Define a schedule for the reaction
An effective vulnerability management system detects and remediates vulnerabilities immediately. But the urgency can sometimes be misjudged. Therefore, organizations need to establish a timeframe for responding to vulnerability discovery. This should be a reasonable time period based on the organization's capabilities. In short, not in three months, because currently the summer break is running. Accountability should not be stretched too far when it comes to sensitive information.
Keep an audit log
Basically, documentation is the essential aspect of ISO 27001, and vulnerability management follows suit. So you need to keep an audit log for the measures you have implemented as part of your vulnerability management. This is actually not an obligation that comes unexpectedly. It's ISO 27001 in the house!

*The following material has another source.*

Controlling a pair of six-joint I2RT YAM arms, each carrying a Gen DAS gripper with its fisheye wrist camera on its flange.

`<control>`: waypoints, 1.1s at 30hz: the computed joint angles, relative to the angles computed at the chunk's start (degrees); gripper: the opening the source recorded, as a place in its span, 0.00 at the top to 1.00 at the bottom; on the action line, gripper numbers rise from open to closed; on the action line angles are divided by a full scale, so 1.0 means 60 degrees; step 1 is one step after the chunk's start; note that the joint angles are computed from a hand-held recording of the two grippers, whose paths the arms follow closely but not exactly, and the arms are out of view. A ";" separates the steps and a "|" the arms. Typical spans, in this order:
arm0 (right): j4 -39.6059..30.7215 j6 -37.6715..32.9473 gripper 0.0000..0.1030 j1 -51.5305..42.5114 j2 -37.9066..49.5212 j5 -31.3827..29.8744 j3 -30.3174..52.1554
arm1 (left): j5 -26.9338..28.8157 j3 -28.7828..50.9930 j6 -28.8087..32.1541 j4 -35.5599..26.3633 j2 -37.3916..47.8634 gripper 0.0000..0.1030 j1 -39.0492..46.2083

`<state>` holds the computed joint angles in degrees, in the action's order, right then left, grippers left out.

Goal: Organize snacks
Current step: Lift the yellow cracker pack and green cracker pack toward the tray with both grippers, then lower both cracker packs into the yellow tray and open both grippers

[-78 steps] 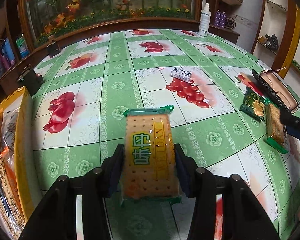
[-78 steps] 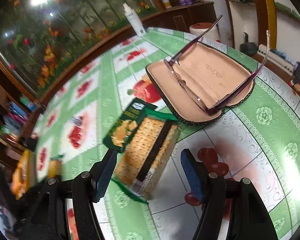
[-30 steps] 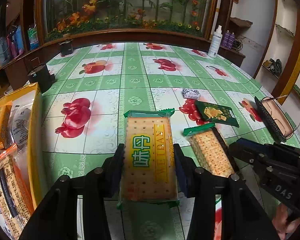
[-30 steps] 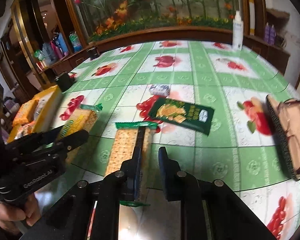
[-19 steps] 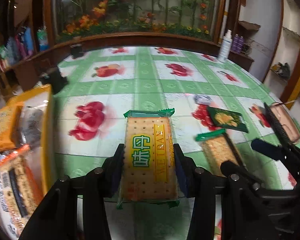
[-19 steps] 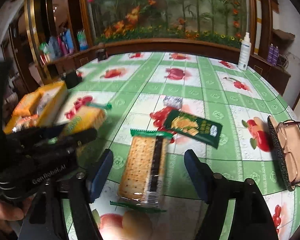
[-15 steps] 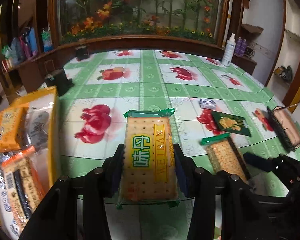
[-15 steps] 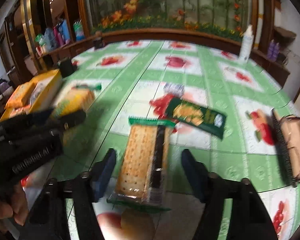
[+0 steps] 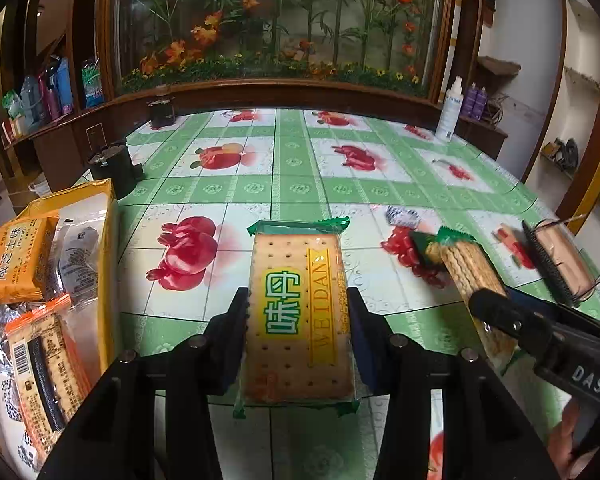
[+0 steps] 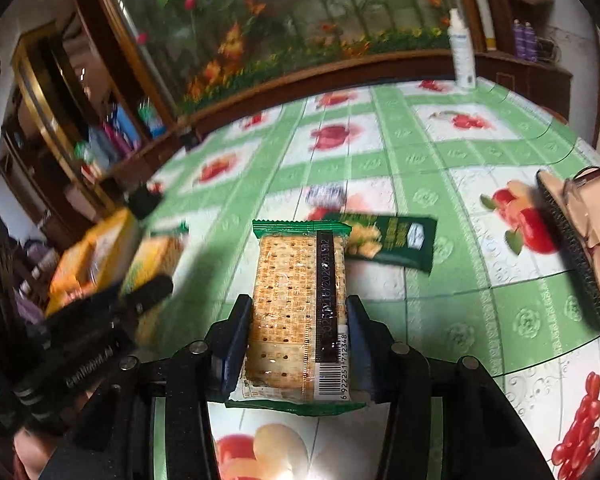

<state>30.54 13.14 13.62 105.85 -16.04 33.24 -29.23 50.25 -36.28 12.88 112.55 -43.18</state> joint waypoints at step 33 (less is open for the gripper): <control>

Align vulnerability management and incident response
Organizations should make sure their vulnerability management process is aligned with incident reaction activities. For numerous organizations, incident response is mandated by the GDPR (General Data Protection Regulation), which includes strict data breach notification requirements, with significant incidents to be reported within 72 hours.
As part of this notification process, organizations must describe the steps they have taken or will take, as appropriate, to address the incident.
Ensuring continuous improvement
Vulnerability management is, like everything within an information security management system, a continuous process that demands organizations to continually monitor vulnerabilities and check that existing procedures are working as intended.
Therefore, again no surprise, you need to check your procedures regularly and identify anything that can be enhanced.
Important in the end: ISO 27002 is not a mandatory requirement for ISO 27001 certification, nor can a company be certified only to ISO 27002. That's like saying the oldest child gets to drive the car, but the younger child can at least help find the right way to a spot with a breathtaking view. Because yes, there are still areas in the world where the internet doesn't work, so you need a good companion.
So, all these procedures, processes, audits, all this is part of a high-quality ISO 27001 certification, with which you make clear, recognized worldwide, how well you handle your and other organizations' information and data! It's worth it!
And Vulnerability management is one of the most important components of effective information security. Regular vulnerability assessments, risk assessments, vulnerability scans, and penetration tests ensure that you identify and address technical vulnerabilities in a timely manner.